June 23, 2026, (Inside AI) — Anthropic will require identity verification for a small subset of Claude users starting July 8, using third-party service Persona to verify government-issued photo IDs and live selfies. The policy targets accounts flagged for potential violations, offering a path to appeal rather than immediate restriction.
The move aims to bolster platform safety, curb misuse, and satisfy evolving legal demands. Yet it also surfaces tensions between security and privacy, amplified by Persona’s investor ties to Anthropic and the collection of facial geometry data under state biometric laws.
Anthropic said the checks will not apply universally. Instead, a limited number of users whose accounts trigger internal flags will be prompted to complete verification. Those who comply can regain access to certain features; those who do not may face continued restrictions.
The process, which takes under five minutes, requires a valid passport, driver’s license, or national identity card. Photocopies, screenshots, mobile IDs, and expired documents are rejected. Users must also submit a live selfie via phone or webcam for liveness detection.
Privacy protections are layered but not absolute. Persona stores the ID and selfie data on its own servers, not Anthropic’s. However, Anthropic can access verification records through Persona when necessary, such as during an appeal. The company stressed it does not use verification data for model training, and all data is encrypted in transit and at rest.

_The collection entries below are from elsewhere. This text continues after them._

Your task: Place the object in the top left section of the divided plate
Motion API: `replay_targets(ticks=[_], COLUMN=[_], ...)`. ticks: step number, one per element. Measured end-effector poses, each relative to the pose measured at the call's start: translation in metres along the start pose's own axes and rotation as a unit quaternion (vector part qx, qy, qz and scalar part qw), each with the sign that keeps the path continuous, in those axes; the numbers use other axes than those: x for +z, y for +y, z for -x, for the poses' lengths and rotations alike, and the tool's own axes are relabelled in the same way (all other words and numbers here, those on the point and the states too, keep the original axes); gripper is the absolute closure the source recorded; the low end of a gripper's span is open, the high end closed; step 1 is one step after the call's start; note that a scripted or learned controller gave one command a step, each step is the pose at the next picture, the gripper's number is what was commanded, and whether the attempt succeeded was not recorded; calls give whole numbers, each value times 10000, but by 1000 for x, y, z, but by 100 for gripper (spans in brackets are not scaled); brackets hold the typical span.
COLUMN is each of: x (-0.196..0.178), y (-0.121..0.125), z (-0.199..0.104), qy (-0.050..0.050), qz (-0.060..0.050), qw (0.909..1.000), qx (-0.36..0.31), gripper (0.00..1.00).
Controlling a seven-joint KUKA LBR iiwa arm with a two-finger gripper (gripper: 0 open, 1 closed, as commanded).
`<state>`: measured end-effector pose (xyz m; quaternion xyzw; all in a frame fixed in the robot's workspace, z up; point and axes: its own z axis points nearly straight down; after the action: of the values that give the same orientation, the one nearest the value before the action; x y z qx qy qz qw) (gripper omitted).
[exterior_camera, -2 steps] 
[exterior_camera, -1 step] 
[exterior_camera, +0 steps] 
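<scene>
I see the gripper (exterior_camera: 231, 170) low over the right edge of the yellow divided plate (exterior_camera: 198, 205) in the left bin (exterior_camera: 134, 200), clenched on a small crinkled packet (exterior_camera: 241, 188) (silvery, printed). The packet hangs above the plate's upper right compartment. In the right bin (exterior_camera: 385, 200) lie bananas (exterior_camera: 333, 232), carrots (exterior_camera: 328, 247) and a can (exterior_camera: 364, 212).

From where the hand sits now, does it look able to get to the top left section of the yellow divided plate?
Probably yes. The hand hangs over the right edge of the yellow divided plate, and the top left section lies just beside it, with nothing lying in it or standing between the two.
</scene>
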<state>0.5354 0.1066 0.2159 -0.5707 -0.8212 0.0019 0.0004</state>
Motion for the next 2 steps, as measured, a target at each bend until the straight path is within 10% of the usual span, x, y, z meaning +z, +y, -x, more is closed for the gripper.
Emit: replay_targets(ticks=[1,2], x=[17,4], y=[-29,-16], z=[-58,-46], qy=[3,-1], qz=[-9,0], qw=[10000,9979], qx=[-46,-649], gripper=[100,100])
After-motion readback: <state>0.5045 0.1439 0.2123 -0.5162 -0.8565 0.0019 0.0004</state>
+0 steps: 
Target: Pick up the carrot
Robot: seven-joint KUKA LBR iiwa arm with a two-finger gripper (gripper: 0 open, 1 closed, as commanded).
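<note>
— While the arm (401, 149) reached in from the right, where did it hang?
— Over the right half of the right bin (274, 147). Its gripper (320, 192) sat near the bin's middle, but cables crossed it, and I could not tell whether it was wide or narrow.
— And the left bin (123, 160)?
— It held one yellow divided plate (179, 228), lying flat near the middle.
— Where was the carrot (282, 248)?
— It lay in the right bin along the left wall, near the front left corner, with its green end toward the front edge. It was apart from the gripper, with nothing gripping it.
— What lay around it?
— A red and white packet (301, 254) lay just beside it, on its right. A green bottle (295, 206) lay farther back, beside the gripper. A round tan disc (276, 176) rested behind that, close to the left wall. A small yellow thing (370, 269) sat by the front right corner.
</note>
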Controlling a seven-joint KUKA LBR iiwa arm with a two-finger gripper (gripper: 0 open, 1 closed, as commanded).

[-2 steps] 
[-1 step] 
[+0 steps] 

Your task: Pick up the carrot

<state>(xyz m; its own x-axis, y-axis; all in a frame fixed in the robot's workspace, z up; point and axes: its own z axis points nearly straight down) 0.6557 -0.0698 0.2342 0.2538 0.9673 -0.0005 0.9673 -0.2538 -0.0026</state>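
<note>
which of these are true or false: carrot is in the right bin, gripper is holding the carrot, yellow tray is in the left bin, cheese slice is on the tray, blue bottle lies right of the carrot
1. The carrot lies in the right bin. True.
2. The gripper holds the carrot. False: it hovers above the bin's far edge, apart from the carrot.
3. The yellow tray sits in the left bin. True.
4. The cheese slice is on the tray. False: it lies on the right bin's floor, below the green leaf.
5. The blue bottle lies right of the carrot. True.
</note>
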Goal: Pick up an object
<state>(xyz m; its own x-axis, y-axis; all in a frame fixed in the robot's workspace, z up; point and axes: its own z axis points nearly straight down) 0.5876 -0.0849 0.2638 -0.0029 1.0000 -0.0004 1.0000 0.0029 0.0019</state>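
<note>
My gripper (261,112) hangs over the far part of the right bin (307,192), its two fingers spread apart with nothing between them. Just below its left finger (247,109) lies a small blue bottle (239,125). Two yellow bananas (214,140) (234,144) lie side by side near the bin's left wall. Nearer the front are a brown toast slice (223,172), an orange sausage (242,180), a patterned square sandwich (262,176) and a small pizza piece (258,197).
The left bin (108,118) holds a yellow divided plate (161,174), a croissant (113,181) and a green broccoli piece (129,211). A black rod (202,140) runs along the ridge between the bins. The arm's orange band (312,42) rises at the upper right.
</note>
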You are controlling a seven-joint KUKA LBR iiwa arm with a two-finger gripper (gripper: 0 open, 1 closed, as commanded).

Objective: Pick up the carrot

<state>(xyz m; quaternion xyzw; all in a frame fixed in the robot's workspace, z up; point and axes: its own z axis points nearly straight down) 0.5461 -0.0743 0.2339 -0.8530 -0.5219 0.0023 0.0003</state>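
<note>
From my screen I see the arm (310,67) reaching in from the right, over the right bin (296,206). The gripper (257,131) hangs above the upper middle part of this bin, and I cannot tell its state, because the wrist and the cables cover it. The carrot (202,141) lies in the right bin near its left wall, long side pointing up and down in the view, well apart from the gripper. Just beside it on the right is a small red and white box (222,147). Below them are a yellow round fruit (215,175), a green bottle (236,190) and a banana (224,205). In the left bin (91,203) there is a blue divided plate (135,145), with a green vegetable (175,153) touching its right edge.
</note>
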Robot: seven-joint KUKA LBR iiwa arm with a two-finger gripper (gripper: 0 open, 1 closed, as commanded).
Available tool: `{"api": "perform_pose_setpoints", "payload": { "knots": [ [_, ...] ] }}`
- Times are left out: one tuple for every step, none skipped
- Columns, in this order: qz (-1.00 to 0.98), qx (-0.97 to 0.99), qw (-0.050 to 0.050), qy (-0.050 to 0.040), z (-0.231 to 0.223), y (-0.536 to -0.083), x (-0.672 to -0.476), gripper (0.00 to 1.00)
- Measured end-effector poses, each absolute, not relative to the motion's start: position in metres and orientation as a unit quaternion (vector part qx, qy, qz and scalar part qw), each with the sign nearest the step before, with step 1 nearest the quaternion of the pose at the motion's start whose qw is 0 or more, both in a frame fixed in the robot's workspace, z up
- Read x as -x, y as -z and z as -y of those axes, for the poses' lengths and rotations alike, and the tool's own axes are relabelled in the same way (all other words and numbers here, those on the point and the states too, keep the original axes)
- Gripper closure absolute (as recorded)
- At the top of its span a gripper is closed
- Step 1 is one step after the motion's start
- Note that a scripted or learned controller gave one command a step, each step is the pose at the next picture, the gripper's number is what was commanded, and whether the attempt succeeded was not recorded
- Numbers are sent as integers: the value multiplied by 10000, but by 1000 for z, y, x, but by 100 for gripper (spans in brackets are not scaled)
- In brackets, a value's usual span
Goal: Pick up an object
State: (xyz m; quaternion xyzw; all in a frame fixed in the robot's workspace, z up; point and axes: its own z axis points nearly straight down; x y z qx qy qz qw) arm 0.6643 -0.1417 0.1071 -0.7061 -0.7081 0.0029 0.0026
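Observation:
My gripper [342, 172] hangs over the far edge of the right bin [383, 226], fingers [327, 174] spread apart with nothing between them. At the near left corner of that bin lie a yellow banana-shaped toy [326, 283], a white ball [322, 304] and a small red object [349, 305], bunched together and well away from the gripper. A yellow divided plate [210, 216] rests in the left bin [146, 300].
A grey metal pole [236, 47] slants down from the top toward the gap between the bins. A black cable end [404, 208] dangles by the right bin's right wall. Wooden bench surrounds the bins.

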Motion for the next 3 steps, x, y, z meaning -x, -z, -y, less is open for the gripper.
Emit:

Critics have raised red flags. Persona is backed by Founders Fund, a venture firm that also invests in Anthropic, prompting questions about independence. More pointedly, the live selfie generates facial geometry data, which may fall under strict biometric privacy laws in states like Illinois and Texas. Anthropic has not detailed how it navigates these legal frameworks.
If verification fails, users can retry with better lighting or a different ID. Those who believe their accounts were wrongly restricted can appeal through Anthropic’s support process, though the company did not specify the timeline or success rate for such appeals.
The policy mirrors a broader industry shift toward identity gating for AI platforms, as regulators worldwide push for stronger user accountability. Anthropic’s limited rollout suggests a cautious test of the waters, but the privacy implications and investor overlap will likely draw continued scrutiny.